This is a Python script that connects to an Oracle database and executes a simple query repeatedly for a given time interval. It measures the query response time and logs it in a CSV file. The script also calculates and prints the P99 latency at the end of the run.
The script imports the required modules like warnings, cryptography, argparse, oracledb, datetime, time, csv, os, and numpy (which is imported as np). It first disables a UserWarning related to implicit type casting when using older versions of the cryptography package.
The script then sets the database credentials (un, pw, and cs), which are used to connect to the Oracle database. The cs variable contains the connection string in TNS format.
The oneping() function is defined to execute a single query and measure its response time.

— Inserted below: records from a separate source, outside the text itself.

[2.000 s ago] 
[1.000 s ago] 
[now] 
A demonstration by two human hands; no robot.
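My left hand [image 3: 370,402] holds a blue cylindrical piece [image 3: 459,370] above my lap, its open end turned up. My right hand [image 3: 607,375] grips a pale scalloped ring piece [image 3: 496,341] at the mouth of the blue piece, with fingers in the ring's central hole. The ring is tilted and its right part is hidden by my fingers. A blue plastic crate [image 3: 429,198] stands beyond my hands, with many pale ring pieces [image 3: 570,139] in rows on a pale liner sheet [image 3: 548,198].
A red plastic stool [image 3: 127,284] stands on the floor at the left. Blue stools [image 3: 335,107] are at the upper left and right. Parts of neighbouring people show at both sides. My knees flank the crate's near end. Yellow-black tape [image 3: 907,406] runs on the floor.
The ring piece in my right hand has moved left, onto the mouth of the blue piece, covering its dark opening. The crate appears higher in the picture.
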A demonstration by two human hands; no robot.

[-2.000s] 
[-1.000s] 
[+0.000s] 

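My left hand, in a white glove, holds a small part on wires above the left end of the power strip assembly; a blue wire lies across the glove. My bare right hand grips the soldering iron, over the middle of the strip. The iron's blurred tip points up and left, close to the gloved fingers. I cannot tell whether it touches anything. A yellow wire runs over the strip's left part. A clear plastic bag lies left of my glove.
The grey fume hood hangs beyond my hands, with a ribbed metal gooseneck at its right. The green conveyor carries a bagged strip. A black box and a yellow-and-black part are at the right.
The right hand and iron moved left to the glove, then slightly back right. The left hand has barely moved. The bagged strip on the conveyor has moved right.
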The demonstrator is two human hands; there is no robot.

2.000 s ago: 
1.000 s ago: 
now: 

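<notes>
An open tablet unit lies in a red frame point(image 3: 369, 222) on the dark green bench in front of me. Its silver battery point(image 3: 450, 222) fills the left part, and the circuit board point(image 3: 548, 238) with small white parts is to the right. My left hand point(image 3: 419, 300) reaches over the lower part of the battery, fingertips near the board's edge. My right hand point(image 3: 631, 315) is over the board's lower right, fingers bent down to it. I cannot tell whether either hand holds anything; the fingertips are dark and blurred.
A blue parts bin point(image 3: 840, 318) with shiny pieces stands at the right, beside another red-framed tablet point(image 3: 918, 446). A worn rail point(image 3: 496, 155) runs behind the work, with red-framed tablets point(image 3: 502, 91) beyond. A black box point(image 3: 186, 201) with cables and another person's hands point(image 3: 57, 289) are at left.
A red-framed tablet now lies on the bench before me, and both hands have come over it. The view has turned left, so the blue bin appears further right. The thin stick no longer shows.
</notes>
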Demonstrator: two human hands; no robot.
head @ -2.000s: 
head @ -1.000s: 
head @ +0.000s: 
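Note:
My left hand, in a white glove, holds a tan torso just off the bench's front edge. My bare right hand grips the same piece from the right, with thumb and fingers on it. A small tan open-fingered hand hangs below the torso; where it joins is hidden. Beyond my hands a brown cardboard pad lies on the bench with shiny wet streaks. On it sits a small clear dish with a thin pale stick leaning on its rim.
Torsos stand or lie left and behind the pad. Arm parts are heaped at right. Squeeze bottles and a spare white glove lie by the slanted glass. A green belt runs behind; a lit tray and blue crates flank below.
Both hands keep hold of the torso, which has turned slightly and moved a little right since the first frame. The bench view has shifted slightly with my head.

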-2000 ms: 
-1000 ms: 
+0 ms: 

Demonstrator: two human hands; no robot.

It opens a new connection to the database using the credentials specified, gets a cursor object, and retrieves the session information (SID and instance) from the database. It then executes a query to select 1 from dual table (a special Oracle table used for selecting a constant value), fetches the results, calculates the query execution time in milliseconds, appends it to the query_times list, writes the query execution time, timestamp, SID, and instance to the CSV file (if specified), and closes the cursor and the database connection.
The script then parses the command-line arguments using the argparse module. It accepts the interval, period, and csvoutput options. If csvoutput is specified, the script opens the file in write mode and writes the header row to it. If it is not specified, the csvfile variable is set to None.
The script then runs a loop for the specified duration (period) with a sleep interval (interval) between queries. It calls the oneping() function to execute a single query and log the query execution time in the query_times list and the CSV file.
Finally, after the loop is complete, the script checks if any queries were executed by checking the length of the query_times list. If there were any queries executed, it calculates the P99 latency using the np.percentile() function and prints it to the console with two decimal places. If no queries were executed, it prints a message saying so.